Activity: Up to and including the line that contains "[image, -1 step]", write out each line of the material from its first line, exactly.
· · · ·
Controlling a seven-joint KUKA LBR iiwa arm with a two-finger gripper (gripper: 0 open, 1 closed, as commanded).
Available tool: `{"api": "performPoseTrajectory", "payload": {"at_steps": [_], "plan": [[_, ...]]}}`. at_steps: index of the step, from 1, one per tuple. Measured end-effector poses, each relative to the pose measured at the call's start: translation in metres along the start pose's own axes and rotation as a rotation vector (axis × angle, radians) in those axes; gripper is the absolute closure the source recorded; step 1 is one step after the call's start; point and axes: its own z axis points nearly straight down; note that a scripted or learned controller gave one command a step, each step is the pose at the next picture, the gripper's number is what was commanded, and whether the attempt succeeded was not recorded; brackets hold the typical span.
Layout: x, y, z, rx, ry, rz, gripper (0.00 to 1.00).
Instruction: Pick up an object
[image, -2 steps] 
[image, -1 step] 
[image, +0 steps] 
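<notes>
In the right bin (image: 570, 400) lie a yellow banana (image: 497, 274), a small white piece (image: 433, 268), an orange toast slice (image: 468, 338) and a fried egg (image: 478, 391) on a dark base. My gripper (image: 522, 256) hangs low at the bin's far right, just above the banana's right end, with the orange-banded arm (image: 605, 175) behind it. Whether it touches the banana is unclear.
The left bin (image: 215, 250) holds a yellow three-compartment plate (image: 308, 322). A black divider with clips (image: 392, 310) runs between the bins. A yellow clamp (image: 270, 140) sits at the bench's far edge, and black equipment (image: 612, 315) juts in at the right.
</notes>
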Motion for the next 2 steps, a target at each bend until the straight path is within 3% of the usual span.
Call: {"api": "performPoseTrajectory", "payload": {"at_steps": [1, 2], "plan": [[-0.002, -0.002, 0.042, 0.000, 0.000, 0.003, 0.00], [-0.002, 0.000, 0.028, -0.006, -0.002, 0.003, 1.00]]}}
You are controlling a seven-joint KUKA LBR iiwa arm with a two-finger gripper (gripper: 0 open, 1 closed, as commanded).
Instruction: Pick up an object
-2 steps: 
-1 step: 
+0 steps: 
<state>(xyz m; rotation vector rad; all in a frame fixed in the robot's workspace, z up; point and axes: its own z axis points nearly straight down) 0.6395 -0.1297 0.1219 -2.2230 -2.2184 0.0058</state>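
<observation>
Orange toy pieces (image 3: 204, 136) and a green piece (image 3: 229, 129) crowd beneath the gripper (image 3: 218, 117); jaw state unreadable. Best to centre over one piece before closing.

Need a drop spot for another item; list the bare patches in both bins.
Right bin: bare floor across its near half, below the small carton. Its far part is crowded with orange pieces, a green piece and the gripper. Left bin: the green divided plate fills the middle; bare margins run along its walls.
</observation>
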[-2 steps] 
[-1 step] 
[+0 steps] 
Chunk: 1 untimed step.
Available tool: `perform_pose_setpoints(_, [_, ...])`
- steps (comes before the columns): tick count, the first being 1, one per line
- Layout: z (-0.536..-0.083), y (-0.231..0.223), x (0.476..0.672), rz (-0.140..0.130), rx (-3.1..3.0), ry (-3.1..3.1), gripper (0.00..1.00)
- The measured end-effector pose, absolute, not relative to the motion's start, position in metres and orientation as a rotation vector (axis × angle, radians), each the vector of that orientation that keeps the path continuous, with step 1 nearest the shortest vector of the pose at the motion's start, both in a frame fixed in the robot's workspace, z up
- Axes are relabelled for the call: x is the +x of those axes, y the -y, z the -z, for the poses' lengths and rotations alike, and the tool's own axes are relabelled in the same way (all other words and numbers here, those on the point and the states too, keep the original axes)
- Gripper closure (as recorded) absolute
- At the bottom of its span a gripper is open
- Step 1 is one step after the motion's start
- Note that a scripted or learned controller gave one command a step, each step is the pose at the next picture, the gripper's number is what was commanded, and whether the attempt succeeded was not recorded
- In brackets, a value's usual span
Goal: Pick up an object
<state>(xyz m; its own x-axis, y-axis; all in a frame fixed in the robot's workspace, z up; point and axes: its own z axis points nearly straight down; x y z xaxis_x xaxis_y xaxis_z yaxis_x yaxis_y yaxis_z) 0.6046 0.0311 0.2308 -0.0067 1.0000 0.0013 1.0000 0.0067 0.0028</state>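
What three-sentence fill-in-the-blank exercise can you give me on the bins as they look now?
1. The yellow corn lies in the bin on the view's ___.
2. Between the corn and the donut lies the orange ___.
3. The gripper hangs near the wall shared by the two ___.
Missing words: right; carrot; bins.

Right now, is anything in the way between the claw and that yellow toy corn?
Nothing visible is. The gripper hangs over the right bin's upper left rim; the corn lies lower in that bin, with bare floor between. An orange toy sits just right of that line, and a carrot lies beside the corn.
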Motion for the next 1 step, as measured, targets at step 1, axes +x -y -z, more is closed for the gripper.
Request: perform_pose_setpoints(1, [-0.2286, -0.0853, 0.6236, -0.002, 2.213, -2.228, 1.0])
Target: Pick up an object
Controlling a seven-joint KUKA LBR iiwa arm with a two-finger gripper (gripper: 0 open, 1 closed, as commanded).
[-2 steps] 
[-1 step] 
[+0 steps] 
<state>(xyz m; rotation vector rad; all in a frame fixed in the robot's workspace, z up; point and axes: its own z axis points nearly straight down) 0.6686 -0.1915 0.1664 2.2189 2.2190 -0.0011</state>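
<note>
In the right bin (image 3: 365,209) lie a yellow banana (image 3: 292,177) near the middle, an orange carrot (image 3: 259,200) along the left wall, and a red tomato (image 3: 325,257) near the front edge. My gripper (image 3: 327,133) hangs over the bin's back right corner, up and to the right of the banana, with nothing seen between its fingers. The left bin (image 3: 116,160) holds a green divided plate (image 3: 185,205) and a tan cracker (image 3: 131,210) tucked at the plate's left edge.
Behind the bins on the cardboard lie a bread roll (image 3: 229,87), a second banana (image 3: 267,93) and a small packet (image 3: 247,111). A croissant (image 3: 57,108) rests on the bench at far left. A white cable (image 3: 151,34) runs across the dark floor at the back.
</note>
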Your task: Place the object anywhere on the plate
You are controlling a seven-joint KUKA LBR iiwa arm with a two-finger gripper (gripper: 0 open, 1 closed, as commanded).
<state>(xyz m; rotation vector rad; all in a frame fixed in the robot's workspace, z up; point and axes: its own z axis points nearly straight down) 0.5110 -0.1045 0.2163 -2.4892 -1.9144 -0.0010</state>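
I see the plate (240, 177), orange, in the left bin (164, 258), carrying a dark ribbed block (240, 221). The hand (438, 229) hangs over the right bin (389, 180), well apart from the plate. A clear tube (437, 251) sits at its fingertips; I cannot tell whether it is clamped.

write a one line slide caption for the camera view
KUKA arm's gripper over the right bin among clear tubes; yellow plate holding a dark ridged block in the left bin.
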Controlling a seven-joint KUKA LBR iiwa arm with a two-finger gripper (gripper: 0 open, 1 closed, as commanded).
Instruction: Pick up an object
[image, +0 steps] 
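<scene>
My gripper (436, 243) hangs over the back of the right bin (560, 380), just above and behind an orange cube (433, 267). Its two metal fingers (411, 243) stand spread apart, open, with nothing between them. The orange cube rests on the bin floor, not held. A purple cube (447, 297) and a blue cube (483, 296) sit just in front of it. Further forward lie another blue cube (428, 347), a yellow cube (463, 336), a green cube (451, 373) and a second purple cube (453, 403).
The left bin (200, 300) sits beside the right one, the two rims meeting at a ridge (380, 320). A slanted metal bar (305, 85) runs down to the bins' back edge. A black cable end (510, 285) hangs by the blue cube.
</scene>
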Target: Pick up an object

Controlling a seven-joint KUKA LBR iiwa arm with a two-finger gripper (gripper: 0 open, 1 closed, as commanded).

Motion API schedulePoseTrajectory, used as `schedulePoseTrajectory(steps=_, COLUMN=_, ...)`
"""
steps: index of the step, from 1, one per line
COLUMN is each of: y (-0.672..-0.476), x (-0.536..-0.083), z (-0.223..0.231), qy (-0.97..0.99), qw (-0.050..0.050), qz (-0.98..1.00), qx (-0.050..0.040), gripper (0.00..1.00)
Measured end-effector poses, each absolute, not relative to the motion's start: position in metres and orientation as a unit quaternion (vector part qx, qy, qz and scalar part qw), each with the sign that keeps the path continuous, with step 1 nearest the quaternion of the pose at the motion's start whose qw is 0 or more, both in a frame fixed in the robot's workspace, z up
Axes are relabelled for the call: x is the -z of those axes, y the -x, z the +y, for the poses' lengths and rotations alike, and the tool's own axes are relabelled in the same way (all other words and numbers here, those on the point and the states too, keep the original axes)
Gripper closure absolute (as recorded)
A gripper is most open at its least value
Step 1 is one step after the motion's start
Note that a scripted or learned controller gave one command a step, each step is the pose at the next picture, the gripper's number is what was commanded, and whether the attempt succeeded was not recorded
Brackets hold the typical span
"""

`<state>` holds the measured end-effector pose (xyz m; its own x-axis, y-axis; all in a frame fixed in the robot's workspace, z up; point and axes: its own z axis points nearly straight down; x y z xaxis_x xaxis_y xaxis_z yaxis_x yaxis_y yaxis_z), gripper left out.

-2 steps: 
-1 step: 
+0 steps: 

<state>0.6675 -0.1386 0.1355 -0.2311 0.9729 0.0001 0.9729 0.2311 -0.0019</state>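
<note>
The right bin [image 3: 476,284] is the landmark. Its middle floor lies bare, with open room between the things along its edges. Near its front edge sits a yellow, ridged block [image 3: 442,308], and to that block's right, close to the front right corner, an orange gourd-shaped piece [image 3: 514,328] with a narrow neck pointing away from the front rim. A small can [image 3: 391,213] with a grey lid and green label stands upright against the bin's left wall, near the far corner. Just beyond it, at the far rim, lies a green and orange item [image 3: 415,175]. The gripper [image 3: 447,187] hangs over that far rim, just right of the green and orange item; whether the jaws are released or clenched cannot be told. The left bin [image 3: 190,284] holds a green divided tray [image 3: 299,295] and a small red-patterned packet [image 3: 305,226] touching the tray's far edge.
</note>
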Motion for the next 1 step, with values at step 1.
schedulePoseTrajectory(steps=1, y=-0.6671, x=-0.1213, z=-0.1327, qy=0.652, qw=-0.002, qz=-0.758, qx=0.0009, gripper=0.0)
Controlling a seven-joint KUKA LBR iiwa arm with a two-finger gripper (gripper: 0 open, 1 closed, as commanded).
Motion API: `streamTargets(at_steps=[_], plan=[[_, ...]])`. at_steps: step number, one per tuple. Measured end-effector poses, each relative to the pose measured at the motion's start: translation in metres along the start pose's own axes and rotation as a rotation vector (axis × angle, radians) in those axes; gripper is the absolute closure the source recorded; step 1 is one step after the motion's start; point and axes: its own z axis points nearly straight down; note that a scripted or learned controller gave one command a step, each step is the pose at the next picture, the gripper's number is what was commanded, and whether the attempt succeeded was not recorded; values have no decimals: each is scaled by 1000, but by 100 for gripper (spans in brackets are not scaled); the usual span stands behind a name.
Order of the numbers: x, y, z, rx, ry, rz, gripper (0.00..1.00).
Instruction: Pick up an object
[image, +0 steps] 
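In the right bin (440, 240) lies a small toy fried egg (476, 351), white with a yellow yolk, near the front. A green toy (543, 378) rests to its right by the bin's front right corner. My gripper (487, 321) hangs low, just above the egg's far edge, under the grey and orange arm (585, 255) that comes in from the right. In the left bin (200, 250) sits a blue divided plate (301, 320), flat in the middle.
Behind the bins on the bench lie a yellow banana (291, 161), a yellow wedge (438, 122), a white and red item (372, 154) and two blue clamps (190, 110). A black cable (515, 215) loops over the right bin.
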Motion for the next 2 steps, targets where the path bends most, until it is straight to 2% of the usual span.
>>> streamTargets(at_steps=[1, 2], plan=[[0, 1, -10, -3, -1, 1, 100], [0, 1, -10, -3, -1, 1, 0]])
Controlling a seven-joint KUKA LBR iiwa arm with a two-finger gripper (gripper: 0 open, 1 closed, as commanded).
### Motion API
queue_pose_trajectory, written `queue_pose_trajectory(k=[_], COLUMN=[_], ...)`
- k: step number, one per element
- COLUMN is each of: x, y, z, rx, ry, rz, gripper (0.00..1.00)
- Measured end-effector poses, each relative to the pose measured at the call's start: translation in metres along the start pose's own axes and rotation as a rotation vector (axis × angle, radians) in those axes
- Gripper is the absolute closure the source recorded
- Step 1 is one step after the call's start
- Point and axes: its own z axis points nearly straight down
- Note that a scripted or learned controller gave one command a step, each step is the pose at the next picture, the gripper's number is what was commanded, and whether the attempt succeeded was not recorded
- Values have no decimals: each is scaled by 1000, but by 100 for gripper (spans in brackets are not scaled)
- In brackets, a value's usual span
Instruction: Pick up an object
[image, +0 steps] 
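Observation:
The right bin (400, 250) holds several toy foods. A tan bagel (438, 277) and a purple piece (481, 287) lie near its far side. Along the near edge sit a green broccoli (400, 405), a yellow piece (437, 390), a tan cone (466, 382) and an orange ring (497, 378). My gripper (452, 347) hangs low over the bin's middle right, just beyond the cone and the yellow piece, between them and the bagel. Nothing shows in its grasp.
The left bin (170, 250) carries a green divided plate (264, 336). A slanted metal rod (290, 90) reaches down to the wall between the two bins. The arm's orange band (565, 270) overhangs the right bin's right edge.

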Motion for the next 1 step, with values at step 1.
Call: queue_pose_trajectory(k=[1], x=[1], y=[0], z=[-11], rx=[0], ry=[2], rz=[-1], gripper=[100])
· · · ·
Response for this exercise:
Controlling a seven-joint KUKA LBR iiwa arm with a two-finger gripper (gripper: 0 open, 1 closed, as commanded).
Available tool: `{"api": "performPoseTrajectory", "payload": {"at_steps": [_], "plan": [[_, ...]]}}`. at_steps: index of the step, from 1, one per tuple. Measured end-effector poses, each relative to the pose measured at the call's start: translation in metres along the start pose's own axes and rotation as a rotation vector (axis × angle, radians) in those axes; gripper is the absolute closure the source recorded; step 1 is one step after the call's start; point and axes: its own z axis points nearly straight down; note that a scripted or learned controller gave one command a step, each step is the pose at the next picture, the gripper's number is what was commanded, and whether the attempt succeeded was not recorded; brackets hold the typical span.
Layout: x, y, z, rx, ry, rz, gripper (0.00 to 1.00).
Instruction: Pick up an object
[image, -2 steps] 
[image, -1 step] 

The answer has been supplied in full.